I will not have him lightly spoken of. He is a noble man and I would never do anything to wound him.’
‘But … but …’ stammered the young Mountolive; and now, laughing at his perplexity, she once more put her arms about him saying ‘Fool. David, fool! It is he who told me to take you for a lover. Think — is he not wise in his way? Fearing to lose me altogether by a mischance? Have you never starved for love?
Don’t you know how dangerous love is?’ No, he did not know.
What on earth was an Englishman to make of these strange patterns of thought, these confused and contending loyalties? He was struck dumb. ‘Only I must not fall in love and I won’t.’ Was this why she had elected to love Mountolive’s England through him rather than Mountolive himself? He could find no answer to this.

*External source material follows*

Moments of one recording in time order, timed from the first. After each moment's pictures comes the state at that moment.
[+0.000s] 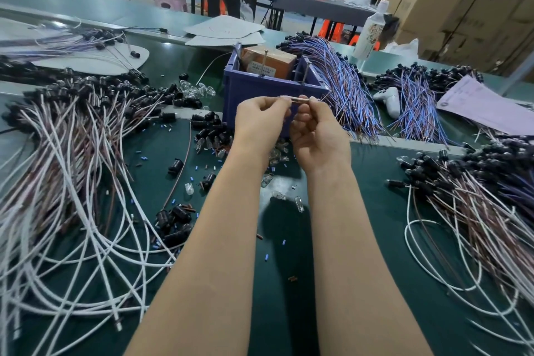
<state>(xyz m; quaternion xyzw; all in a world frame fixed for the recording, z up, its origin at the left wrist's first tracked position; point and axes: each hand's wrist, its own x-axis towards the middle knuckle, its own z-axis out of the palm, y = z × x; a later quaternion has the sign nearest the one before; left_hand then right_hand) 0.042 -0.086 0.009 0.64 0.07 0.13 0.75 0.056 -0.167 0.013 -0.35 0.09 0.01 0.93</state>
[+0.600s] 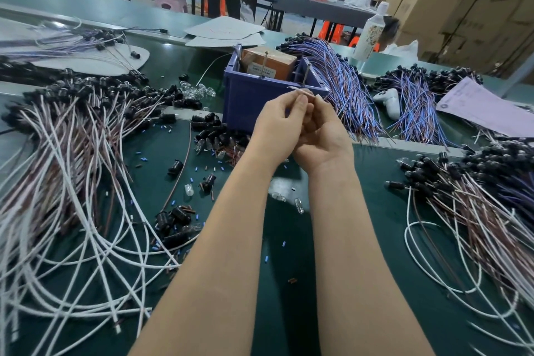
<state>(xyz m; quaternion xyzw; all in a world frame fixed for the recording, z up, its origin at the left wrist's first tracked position) 0.044 -0.098 0.008 0.71 -0.07 0.15 0.69 0.055 -0.167 0.016 -0.29 0.11 0.05 0.95</state>
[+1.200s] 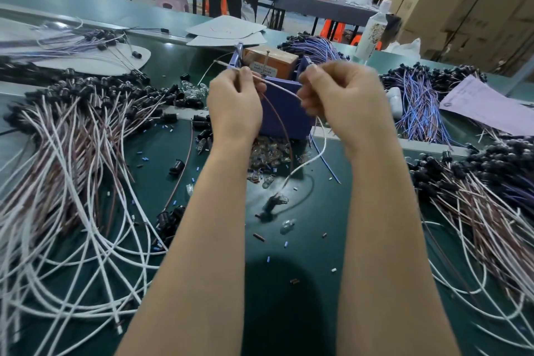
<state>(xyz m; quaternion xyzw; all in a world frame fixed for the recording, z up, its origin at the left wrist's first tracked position) 0.049 -0.062 0.022 0.68 0.10 0.28 0.68 0.028 -0.186 0.061 -0.83 -0.11 -0.14 0.54</state>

The limitations of his immaturity tongue-tied him. He closed his eyes and felt as if he were falling backwards into black space.

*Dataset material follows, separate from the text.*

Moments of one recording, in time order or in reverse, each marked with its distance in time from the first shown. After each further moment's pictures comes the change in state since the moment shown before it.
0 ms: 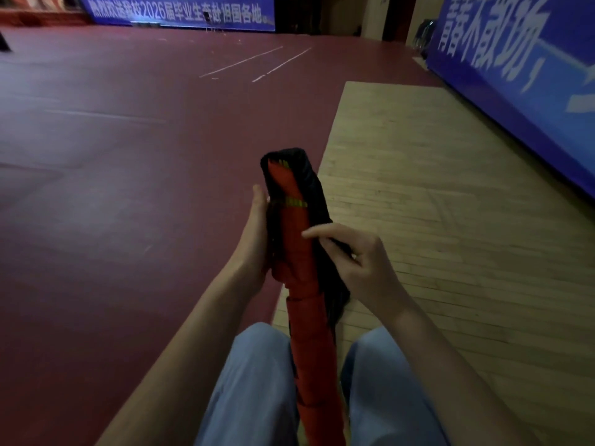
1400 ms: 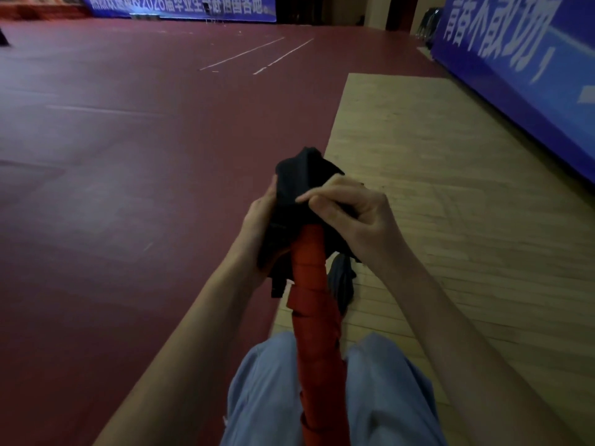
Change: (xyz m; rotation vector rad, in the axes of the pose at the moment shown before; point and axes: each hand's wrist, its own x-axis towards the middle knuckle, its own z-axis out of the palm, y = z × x) left_hand 0.025 0.001 -0.001 -0.096 -0.014 0.019; right_hand 0.051 -0.003 -0.005 0.236 -0.018 -0.032
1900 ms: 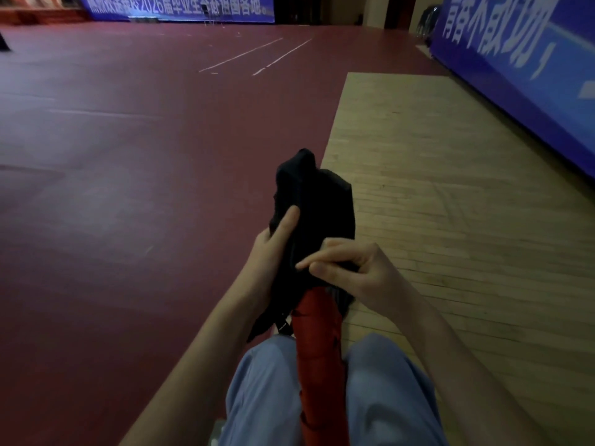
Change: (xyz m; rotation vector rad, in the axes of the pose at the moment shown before) left_hand -0.012 -0.018 0.003 0.026 -0.027 -0.045; right_hand -0.042 0.009 -0.005 0.093 -0.238 0.237
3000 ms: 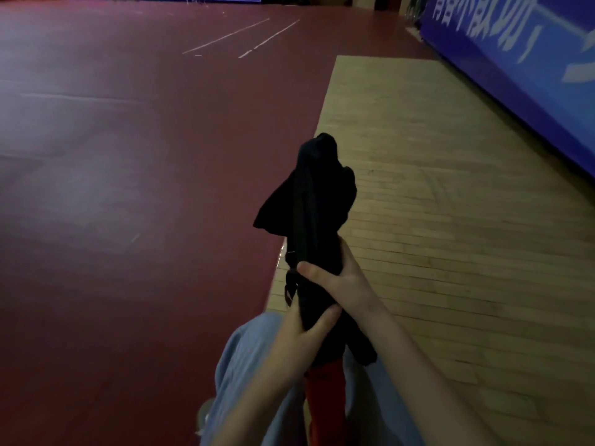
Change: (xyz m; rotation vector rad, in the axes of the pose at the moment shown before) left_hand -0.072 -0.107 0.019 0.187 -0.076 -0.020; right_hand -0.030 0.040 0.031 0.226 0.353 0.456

And Leila, divining this, found in him an innocence which was itself endearing: in a way she set herself to make a man of him, using every feminine warmth, every candour. He was both a lover to her and a sort of hapless man—child who could be guided by her towards his own growth. Only (she must have made the reservation quite clearly in her own mind) she must beware of any possible resentment which he might feel at this tutelage. So she hid her own experience and became for him almost a companion of his own age, sharing a complicity which somehow seemed so innocent, so beyond reproach, that even his sense of guilt was almost lulled, and he began to drink in through her a new resolution and selfconfidence. He told himself with equal resolution that he also must respect her reservations and not fall in love, but this kind of dissociation is impossible for the young. He could not distinguish between his own various emotional needs, between passion-love and the sort of romance fed on narcissism. His desire strangled him. He could not qualify it. And here his English education hampered him at every step. He could not even feel happy without feeling guilty. But all this he did not know very clearly: he only half-guessed that he had discovered more than a lover, more than an accomplice. Leila was not only more experienced; to his utter chagrin he found that she was even better read, in his own language, than he was, and better instructed. But, as a model companion and lover, she never let him feel it. There are so many resources open to a woman of experience. She took refuge always in a tenderness which expressed itself in teasing. She chided his ignorance and provoked his curiosity. And she was amused by the effect of her passion on him — those kisses which fell burning like spittle upon a hot iron. Through her eyes he began to see Egypt once more — but extended through a new dimension. To have a grasp of the language was nothing, he now realized; for Leila exposed the hollowness of the knowledge when pitted against understanding.